→ **REQUIRED ACTION**: Exact reproduction of the data is required, with images excluded.

→ **DATA**:
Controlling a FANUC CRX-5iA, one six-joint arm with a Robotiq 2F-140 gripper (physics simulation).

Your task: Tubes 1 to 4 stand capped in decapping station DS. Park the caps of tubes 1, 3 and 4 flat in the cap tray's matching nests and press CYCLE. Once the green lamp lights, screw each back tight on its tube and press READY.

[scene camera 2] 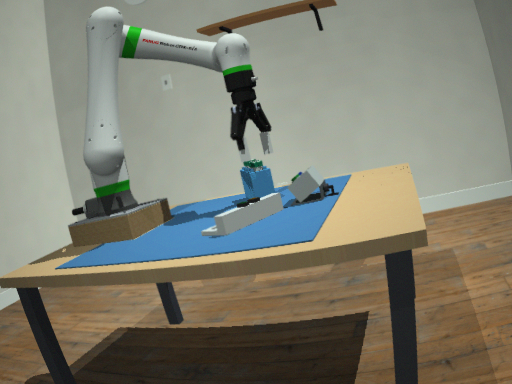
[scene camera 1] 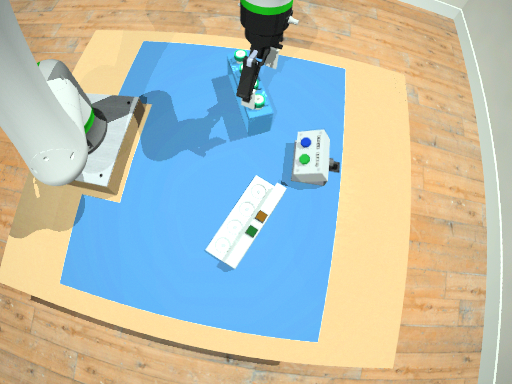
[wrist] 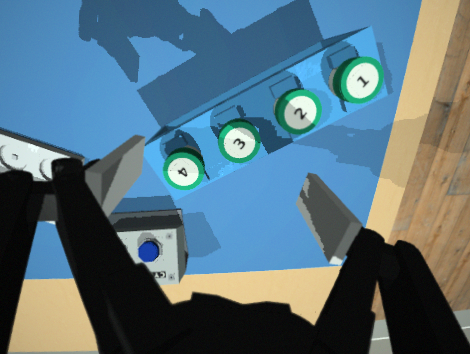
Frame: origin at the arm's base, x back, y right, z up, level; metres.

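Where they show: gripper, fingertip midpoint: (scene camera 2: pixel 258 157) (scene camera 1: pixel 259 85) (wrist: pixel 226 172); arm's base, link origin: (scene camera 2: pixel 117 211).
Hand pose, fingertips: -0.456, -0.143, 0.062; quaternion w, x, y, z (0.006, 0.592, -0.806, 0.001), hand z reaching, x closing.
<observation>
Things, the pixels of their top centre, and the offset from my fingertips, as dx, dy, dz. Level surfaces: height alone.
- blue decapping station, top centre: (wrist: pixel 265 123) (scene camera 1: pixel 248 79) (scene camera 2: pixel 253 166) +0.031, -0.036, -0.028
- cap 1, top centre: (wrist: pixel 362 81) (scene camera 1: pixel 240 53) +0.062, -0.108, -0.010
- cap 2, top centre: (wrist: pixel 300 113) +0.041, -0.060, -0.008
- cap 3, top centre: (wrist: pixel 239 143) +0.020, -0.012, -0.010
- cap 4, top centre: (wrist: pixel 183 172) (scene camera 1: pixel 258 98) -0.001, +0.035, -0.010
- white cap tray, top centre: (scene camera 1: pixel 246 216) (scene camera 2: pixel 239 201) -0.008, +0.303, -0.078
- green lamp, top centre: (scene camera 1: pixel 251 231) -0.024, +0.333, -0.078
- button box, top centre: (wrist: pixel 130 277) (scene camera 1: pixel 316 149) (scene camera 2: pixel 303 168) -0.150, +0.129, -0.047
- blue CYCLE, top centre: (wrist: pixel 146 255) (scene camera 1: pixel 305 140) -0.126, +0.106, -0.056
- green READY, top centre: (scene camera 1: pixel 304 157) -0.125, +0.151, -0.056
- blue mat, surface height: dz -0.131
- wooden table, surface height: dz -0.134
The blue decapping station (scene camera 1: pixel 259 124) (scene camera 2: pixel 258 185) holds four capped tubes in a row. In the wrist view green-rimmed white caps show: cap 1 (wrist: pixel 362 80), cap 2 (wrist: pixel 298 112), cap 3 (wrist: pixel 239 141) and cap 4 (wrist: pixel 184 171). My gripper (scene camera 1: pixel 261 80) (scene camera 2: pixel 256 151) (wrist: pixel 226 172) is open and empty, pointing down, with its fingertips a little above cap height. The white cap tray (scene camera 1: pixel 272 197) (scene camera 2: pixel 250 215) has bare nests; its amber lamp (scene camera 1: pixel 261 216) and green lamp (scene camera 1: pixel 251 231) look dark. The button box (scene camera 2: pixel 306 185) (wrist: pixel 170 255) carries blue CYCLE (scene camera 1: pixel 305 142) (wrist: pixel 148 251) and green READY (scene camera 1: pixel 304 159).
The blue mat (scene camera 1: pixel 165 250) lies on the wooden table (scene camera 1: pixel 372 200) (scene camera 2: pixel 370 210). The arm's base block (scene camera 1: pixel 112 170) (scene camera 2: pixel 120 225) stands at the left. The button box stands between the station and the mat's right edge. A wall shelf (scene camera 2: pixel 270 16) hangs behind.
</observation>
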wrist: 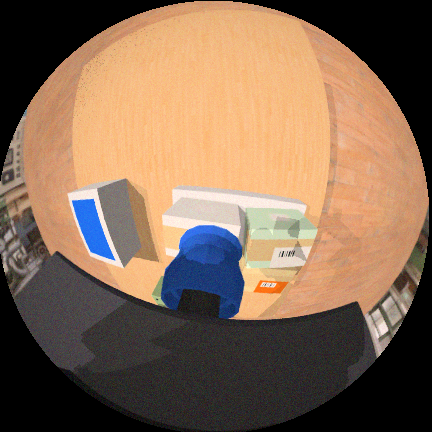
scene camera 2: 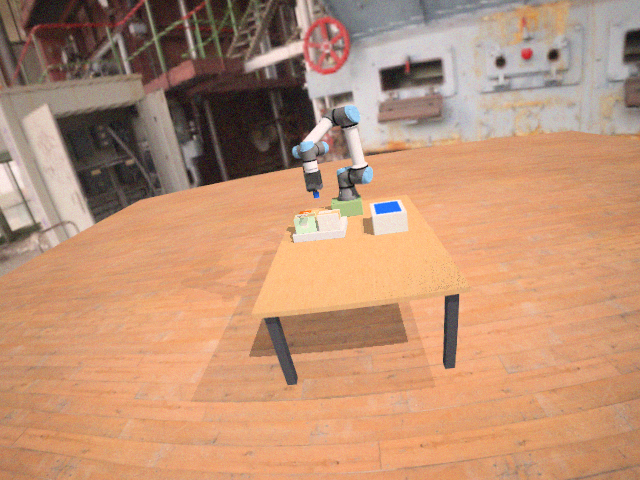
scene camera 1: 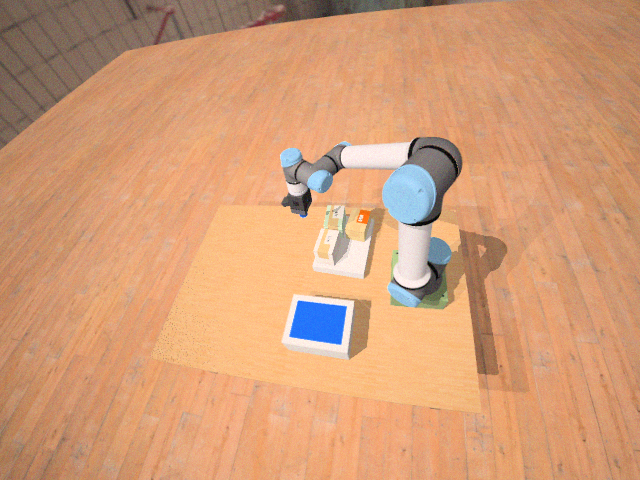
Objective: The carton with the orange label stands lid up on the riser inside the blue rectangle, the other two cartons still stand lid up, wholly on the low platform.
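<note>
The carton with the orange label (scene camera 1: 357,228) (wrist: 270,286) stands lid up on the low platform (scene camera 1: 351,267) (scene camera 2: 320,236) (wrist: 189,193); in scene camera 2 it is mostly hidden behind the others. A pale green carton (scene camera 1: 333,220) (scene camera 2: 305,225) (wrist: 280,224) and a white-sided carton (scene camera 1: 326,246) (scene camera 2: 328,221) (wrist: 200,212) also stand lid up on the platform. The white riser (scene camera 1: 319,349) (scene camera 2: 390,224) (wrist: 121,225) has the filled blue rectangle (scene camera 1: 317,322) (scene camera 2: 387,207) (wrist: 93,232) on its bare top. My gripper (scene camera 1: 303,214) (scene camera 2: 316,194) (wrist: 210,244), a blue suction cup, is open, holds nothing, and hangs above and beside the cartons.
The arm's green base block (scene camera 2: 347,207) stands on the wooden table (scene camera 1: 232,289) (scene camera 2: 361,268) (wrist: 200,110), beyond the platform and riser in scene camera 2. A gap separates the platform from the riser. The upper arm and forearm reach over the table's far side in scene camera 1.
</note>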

→ **SOLUTION TO THIS TASK**:
Controlling a FANUC CRX-5iA, one six-joint arm with a Robotiq 2F-140 gripper (physics simulation).

Your task: Tubes 1 to 4 stand capped in decapping station DS. Park the caps of tubes 1, 3 and 4 flat in the cap tray's matching nests and press CYCLE. Once the green lamp lights, screw each back tight on its tube and press READY.

[scene camera 2] 
[scene camera 1] 
[wrist] 
Frame: origin at the arm's base, x back, y right, z up, level; metres.

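Where they show: gripper, fingertip midpoint: (scene camera 2: pixel 258 157) (scene camera 1: pixel 259 85) (wrist: pixel 226 172); arm's base, link origin: (scene camera 2: pixel 117 211).
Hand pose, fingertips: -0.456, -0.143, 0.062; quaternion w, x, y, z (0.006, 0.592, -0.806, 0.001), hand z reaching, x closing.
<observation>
Things, the pixels of their top centre, and the offset from my fingertips, as dx, dy, dz. Level surfaces: height alone.
- blue decapping station, top centre: (wrist: pixel 265 123) (scene camera 1: pixel 248 79) (scene camera 2: pixel 253 166) +0.031, -0.036, -0.028
- cap 1, top centre: (wrist: pixel 362 81) (scene camera 1: pixel 240 53) +0.062, -0.108, -0.010
- cap 2, top centre: (wrist: pixel 300 113) +0.041, -0.060, -0.008
- cap 3, top centre: (wrist: pixel 239 143) +0.020, -0.012, -0.010
- cap 4, top centre: (wrist: pixel 183 172) (scene camera 1: pixel 258 98) -0.001, +0.035, -0.010
- white cap tray, top centre: (scene camera 1: pixel 246 216) (scene camera 2: pixel 239 201) -0.008, +0.303, -0.078
- green lamp, top centre: (scene camera 1: pixel 251 231) -0.024, +0.333, -0.078
- button box, top centre: (wrist: pixel 130 277) (scene camera 1: pixel 316 149) (scene camera 2: pixel 303 168) -0.150, +0.129, -0.047
- blue CYCLE, top centre: (wrist: pixel 146 255) (scene camera 1: pixel 305 140) -0.126, +0.106, -0.056
- green READY, top centre: (scene camera 1: pixel 304 157) -0.125, +0.151, -0.056
- blue mat, surface height: dz -0.131
- wooden table, surface height: dz -0.134
The blue decapping station (scene camera 1: pixel 259 124) (scene camera 2: pixel 258 185) holds four capped tubes in a row. In the wrist view green-rimmed white caps show: cap 1 (wrist: pixel 362 80), cap 2 (wrist: pixel 298 112), cap 3 (wrist: pixel 239 141) and cap 4 (wrist: pixel 184 171). My gripper (scene camera 1: pixel 261 80) (scene camera 2: pixel 256 151) (wrist: pixel 226 172) is open and empty, pointing down, with its fingertips a little above cap height. The white cap tray (scene camera 1: pixel 272 197) (scene camera 2: pixel 250 215) has bare nests; its amber lamp (scene camera 1: pixel 261 216) and green lamp (scene camera 1: pixel 251 231) look dark. The button box (scene camera 2: pixel 306 185) (wrist: pixel 170 255) carries blue CYCLE (scene camera 1: pixel 305 142) (wrist: pixel 148 251) and green READY (scene camera 1: pixel 304 159).
The blue mat (scene camera 1: pixel 165 250) lies on the wooden table (scene camera 1: pixel 372 200) (scene camera 2: pixel 370 210). The arm's base block (scene camera 1: pixel 112 170) (scene camera 2: pixel 120 225) stands at the left. The button box stands between the station and the mat's right edge. A wall shelf (scene camera 2: pixel 270 16) hangs behind.
</observation>
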wrist: 
scene camera 2: 
scene camera 1: 
Objective: The carton with the orange label stands lid up on the riser inside the blue rectangle, the other two cartons still stand lid up, wholly on the low platform.
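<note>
The carton with the orange label (scene camera 1: 357,228) (wrist: 270,286) stands lid up on the low platform (scene camera 1: 351,267) (scene camera 2: 320,236) (wrist: 189,193); in scene camera 2 it is mostly hidden behind the others. A pale green carton (scene camera 1: 333,220) (scene camera 2: 305,225) (wrist: 280,224) and a white-sided carton (scene camera 1: 326,246) (scene camera 2: 328,221) (wrist: 200,212) also stand lid up on the platform. The white riser (scene camera 1: 319,349) (scene camera 2: 390,224) (wrist: 121,225) has the filled blue rectangle (scene camera 1: 317,322) (scene camera 2: 387,207) (wrist: 93,232) on its bare top. My gripper (scene camera 1: 303,214) (scene camera 2: 316,194) (wrist: 210,244), a blue suction cup, is open, holds nothing, and hangs above and beside the cartons.
The arm's green base block (scene camera 2: 347,207) stands on the wooden table (scene camera 1: 232,289) (scene camera 2: 361,268) (wrist: 200,110), beyond the platform and riser in scene camera 2. A gap separates the platform from the riser. The upper arm and forearm reach over the table's far side in scene camera 1.
</note>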

This answer is finished.